アキレス腱断裂でも手術はせず、復帰絶望
中井戦後、練習に復帰してからも調子は戻らなかった。70代の母親の介護、子ども3人の育児や家事、もちろん仕事もある。練習後、日によってはコンビニの夜勤もこなす。妻は下半身に生まれつきの障害があり、ときには支援が必要なときもある。
ただ、いずれもこれまで通りの生活習慣であって、肉体のパフォーマンスとは関係がないと斉藤は言う。35歳になって、単に練習の疲れが取れなくなった。
2023年12月に、再度日本ランカーとの試合に挑んだ。だが、試合中の負傷により引き分けとなった。

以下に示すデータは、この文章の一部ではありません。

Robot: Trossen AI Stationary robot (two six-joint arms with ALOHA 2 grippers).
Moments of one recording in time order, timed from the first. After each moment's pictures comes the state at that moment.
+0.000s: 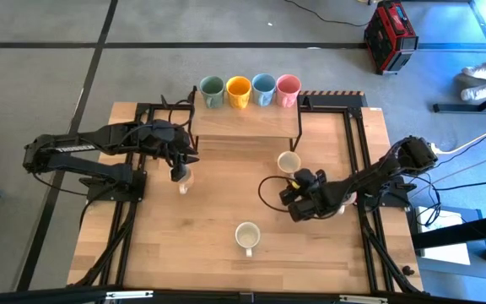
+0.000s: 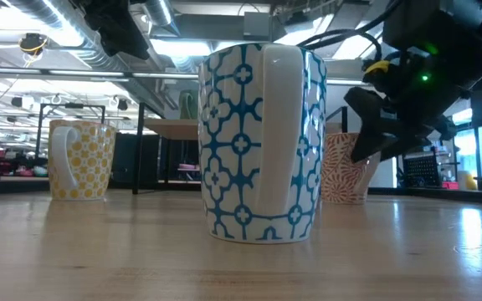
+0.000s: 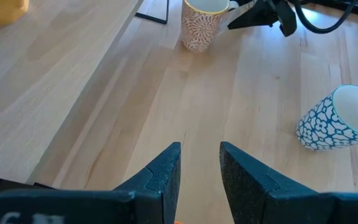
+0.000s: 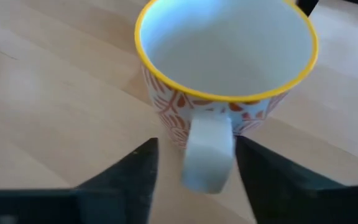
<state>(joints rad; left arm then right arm) 0.16 0.92 0.94 -0.71 -0.02 -0.17 0.37 1.57 0.74 -0.52 0.84 1.33</state>
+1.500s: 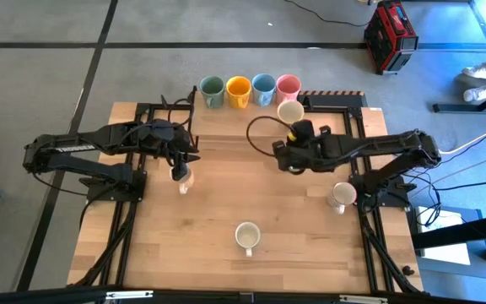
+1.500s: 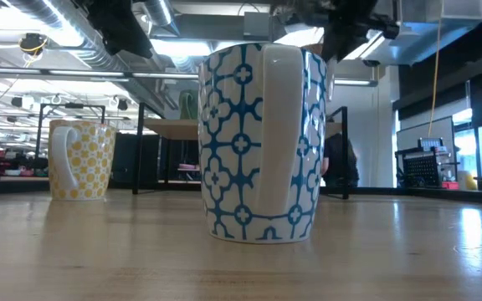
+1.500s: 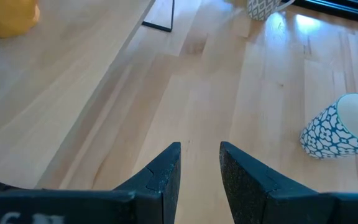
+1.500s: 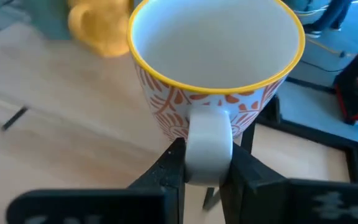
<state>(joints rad) 0.16 0.92 0.94 -0.69 -0.04 -0.17 0.09 1.49 1.38 -1.08 0.93 1.09</state>
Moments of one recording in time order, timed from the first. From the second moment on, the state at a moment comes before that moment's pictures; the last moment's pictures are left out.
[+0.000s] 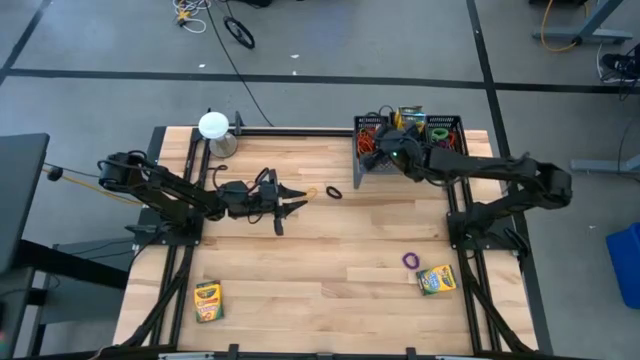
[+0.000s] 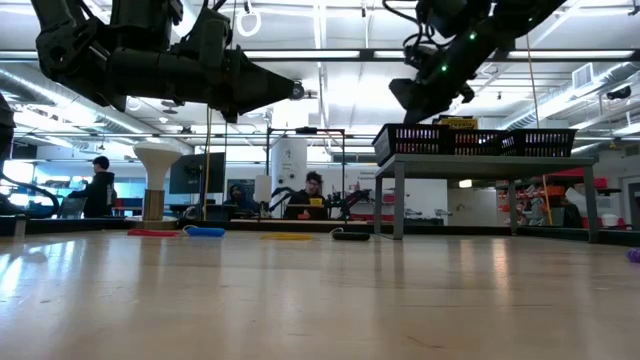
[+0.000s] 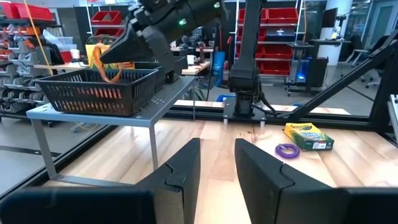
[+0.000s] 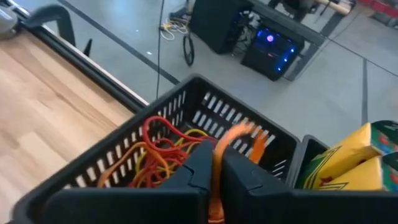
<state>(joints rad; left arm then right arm) -0.01 1.43 0.36 1.12 -0.21 0.03 -0.33 1.32 0.91 -0.17 0.67 0.09</state>
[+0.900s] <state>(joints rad) -0.01 1.43 0.36 1.10 -0.21 0.03 -0.08 1.12 0.91 -0.33 0.67 0.09</state>
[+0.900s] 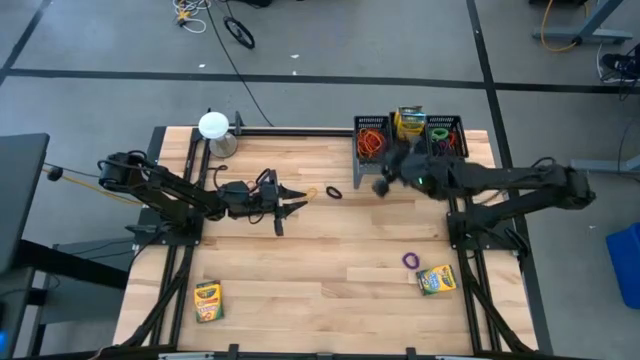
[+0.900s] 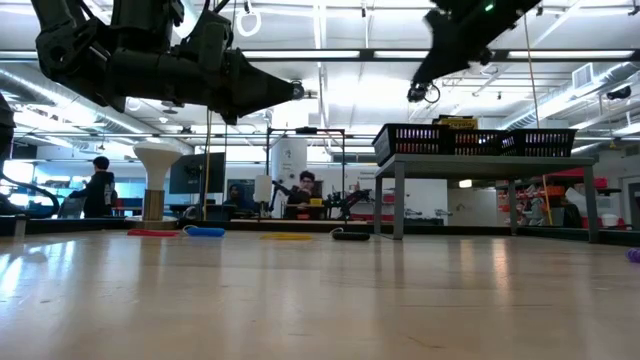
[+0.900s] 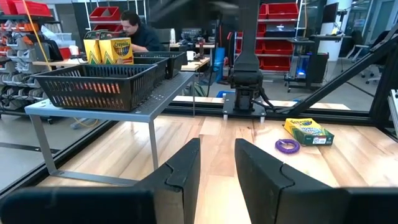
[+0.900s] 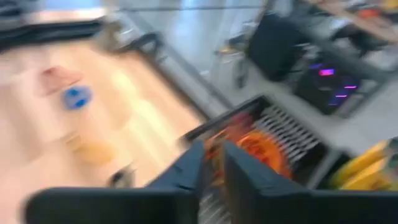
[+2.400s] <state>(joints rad) 0.03 1.38 0.76 -0.41 -0.34 -0.21 0.42 1.49 0.52 0.38 0.67 0.25</state>
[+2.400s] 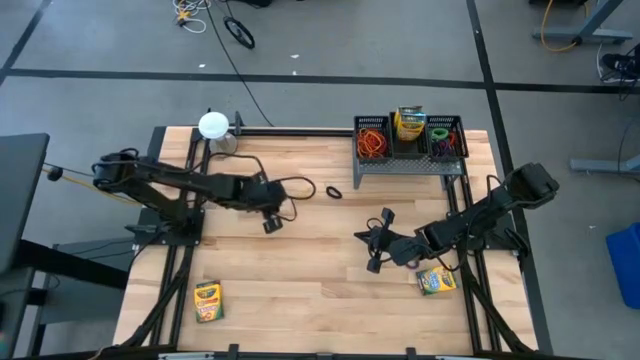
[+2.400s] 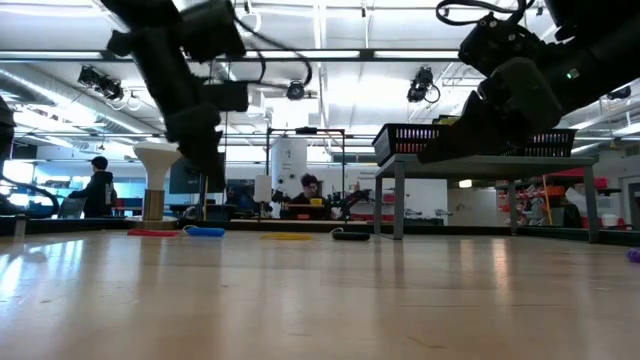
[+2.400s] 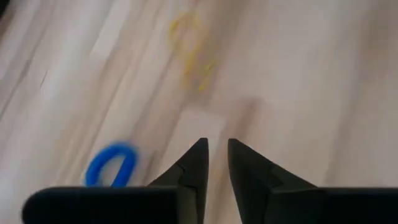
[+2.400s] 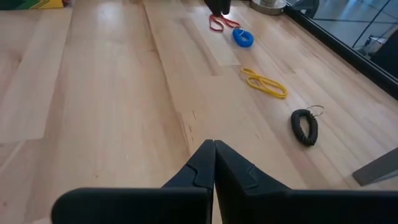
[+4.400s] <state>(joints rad) -0.07 1.85 0.87 0.20 0.03 -0.18 0.42 1.49 0.52 0.40 0.67 0.25</state>
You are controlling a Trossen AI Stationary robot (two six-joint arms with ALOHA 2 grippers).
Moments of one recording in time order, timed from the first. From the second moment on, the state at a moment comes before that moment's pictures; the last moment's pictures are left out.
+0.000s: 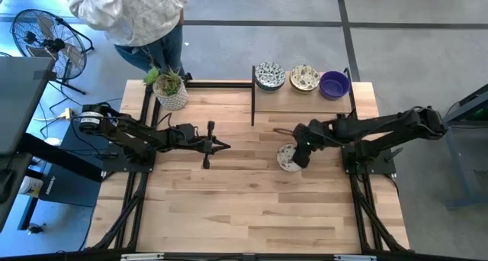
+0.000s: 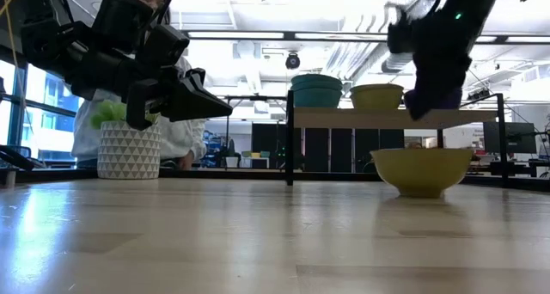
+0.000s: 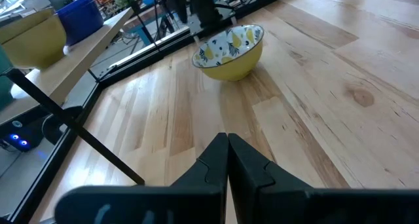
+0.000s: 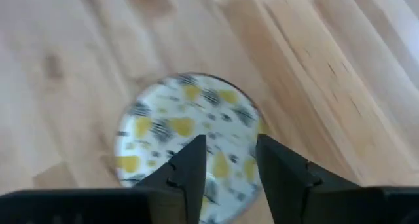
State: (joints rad) left arm 0.08 1.46 0.32 0.94 0.08 0.47; right arm 0.03 1.19 0.82 -0.74 0.17 0.54
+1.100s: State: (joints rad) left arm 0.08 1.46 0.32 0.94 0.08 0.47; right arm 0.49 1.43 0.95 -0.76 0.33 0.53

「パンチをガードしたときに、自分の手が額に当たっておでこが切れました。今まではそんな負傷したことはなかったので、肉体的な疲れが全身に溜まっていたのだと思います」
決定的なことが起きたのはその試合の3カ月後。トレーナーとして勤務先のジムで体を動かしていたところ、ブチッという衝撃音とともに左足に激痛が走った。
「アキレス腱が切れていました。医師から手術のため1週間ほど入院が必要だと言われたのですが、認知症の母の介護もあり、長期間休むわけにはいきません。調べたら海外ではギブスで固定して手術せずに回復を待つ方法もあると知り、シーネという取り外しできるタイプのギブスを使って、松葉杖の生活が半年くらい続きました」
手術を選ばなかったぶん治りは遅かった。ボクシングから離れてまた1年半近くが経った。もう復帰は難しいのか、自分の体の状態を確かめようと久しぶりに練習を再開したのは2025年12月。預かっていた鍵でシャッターを開け、誰もいない夜のジムで黙々とトレーニングするようになった。
クリスマスも一人で練習をしていると、会長がジムの扉を開いた。「ウチじゃ食べ切れないから」と、ケーキの入った箱を手渡された。封が開いていなかったので、恐らく子どものいる斉藤のために用意していたものだろう。
「再開のため鍵を預かってから、毎日来て練習しているのを知っていたのだと思います。クリスマスの日はそれを確かめに来られたんじゃないかと思います」
それからしばらくしてトレーナーを通じて、3月に引退試合を組むとの連絡があった。